After external validation, the extended SPI may contribute to the discharge decision on ward rounds in internal medicine patients. Even if the score does not identify all patients, the assessment may help to judge the situation early and ease the professional judgment and referral recommendation (Warter, 2020). The interprofessional coordination and discussion could be supported for clinical decision making in discharge planning and organisation. We see the potential clinical use as follows: The adapted scoring with the addition of age and gender can be used to screen patients shortly after their admission into a hospital. This allows quick identification of patients with a raised probability for transfer to a PAC facility after the hospital stay.
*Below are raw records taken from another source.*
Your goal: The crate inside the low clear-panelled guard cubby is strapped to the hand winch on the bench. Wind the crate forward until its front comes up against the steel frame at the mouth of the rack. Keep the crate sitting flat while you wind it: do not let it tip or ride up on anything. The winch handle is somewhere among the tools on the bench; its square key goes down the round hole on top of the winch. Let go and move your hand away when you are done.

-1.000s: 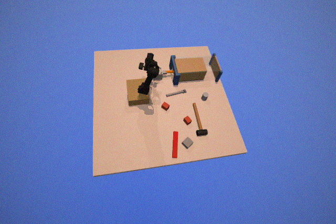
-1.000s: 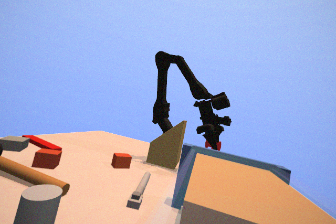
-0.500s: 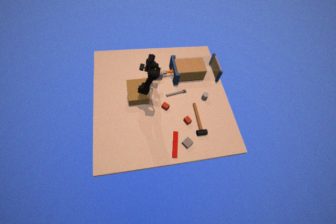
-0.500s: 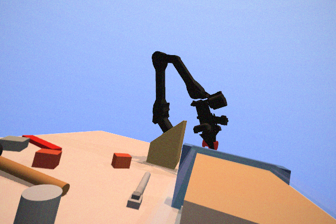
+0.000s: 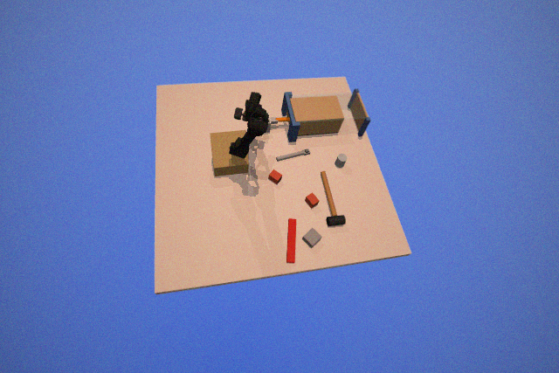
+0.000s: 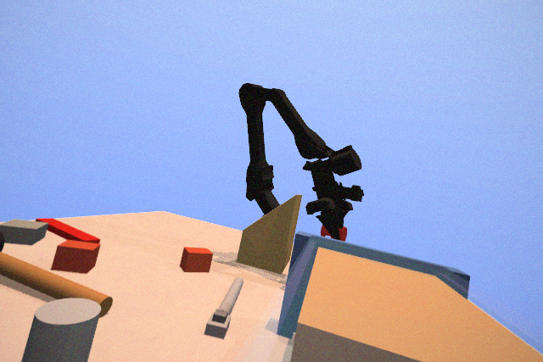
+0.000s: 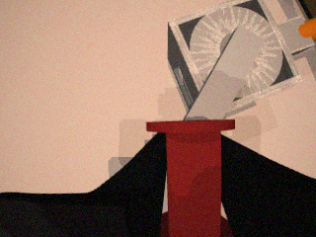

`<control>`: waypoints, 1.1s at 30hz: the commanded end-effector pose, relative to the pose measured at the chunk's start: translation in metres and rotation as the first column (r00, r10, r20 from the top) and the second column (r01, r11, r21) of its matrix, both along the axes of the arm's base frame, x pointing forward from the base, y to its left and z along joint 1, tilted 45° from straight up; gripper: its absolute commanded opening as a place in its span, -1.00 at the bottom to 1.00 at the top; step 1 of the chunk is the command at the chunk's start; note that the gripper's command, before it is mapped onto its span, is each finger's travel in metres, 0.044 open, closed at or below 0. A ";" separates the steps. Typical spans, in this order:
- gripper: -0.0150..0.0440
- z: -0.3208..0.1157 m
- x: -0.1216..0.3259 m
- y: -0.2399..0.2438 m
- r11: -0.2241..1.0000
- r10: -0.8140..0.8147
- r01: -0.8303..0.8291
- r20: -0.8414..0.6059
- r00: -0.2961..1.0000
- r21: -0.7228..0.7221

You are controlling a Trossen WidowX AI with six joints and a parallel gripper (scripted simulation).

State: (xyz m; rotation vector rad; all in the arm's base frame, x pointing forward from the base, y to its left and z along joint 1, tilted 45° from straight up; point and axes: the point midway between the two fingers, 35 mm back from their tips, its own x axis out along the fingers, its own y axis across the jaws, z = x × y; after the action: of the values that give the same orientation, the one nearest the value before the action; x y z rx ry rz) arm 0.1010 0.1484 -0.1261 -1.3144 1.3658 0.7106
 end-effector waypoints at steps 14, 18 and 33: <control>-0.49 0.012 0.016 -0.014 1.000 0.007 -0.007 0.019 1.000 -0.021; -0.49 0.013 0.020 -0.016 1.000 0.007 -0.007 0.019 1.000 -0.021; -0.49 0.019 0.033 -0.021 1.000 0.007 -0.007 0.020 1.000 -0.022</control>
State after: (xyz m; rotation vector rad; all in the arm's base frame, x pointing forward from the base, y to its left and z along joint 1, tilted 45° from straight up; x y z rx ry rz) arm 0.1236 0.1339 -0.1119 -1.3201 1.3727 0.7280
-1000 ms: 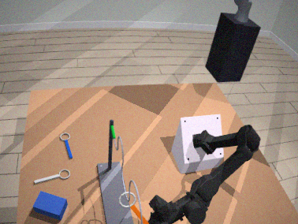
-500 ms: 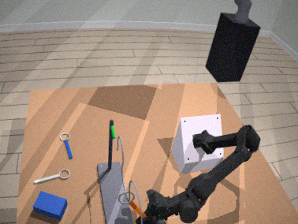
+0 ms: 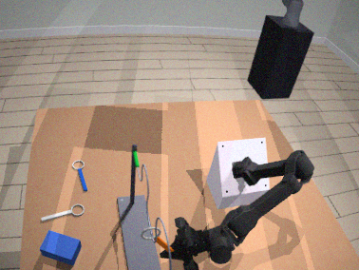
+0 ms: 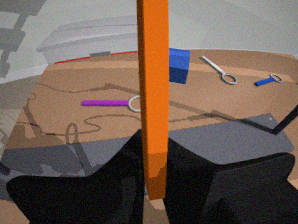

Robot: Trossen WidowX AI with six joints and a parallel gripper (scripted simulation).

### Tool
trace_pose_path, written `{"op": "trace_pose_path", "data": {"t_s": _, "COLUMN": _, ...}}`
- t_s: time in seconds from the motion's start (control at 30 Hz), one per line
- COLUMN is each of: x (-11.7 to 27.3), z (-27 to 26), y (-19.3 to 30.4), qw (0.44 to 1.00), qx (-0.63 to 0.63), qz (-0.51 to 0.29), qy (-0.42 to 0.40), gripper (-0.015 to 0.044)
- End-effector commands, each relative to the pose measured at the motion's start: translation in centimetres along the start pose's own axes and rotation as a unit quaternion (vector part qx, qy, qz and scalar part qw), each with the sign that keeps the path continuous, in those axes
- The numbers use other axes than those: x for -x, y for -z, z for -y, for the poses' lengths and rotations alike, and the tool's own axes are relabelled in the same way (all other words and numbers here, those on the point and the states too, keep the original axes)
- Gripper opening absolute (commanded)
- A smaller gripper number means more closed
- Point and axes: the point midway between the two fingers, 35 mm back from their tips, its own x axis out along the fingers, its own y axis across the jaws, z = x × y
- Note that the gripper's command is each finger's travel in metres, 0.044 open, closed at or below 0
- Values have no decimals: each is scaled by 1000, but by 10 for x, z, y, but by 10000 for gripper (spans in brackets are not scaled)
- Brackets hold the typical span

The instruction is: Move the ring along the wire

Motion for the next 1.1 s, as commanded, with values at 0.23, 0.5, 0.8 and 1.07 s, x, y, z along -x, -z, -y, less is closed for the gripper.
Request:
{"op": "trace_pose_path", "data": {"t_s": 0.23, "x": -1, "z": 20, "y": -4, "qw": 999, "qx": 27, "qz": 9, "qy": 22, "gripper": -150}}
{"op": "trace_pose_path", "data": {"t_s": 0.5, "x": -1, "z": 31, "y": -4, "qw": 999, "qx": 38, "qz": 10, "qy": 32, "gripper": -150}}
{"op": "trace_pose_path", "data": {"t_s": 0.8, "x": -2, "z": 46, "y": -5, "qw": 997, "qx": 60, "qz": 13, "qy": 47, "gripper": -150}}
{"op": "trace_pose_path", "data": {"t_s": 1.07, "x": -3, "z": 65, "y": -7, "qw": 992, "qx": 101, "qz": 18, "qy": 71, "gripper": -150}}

Further validations with a bigger sample size in another cohort of patients and the combination of the SPI with additional predictors, like frailty, abilities in activities of daily living, and absence of an informal caregiver, are needed. As Koch (2019) found, there is potential that the SPI may provide a timely assessment in combination with other scores like the post-acute care discharge score (PACD) to enable staff to engage social service more quickly.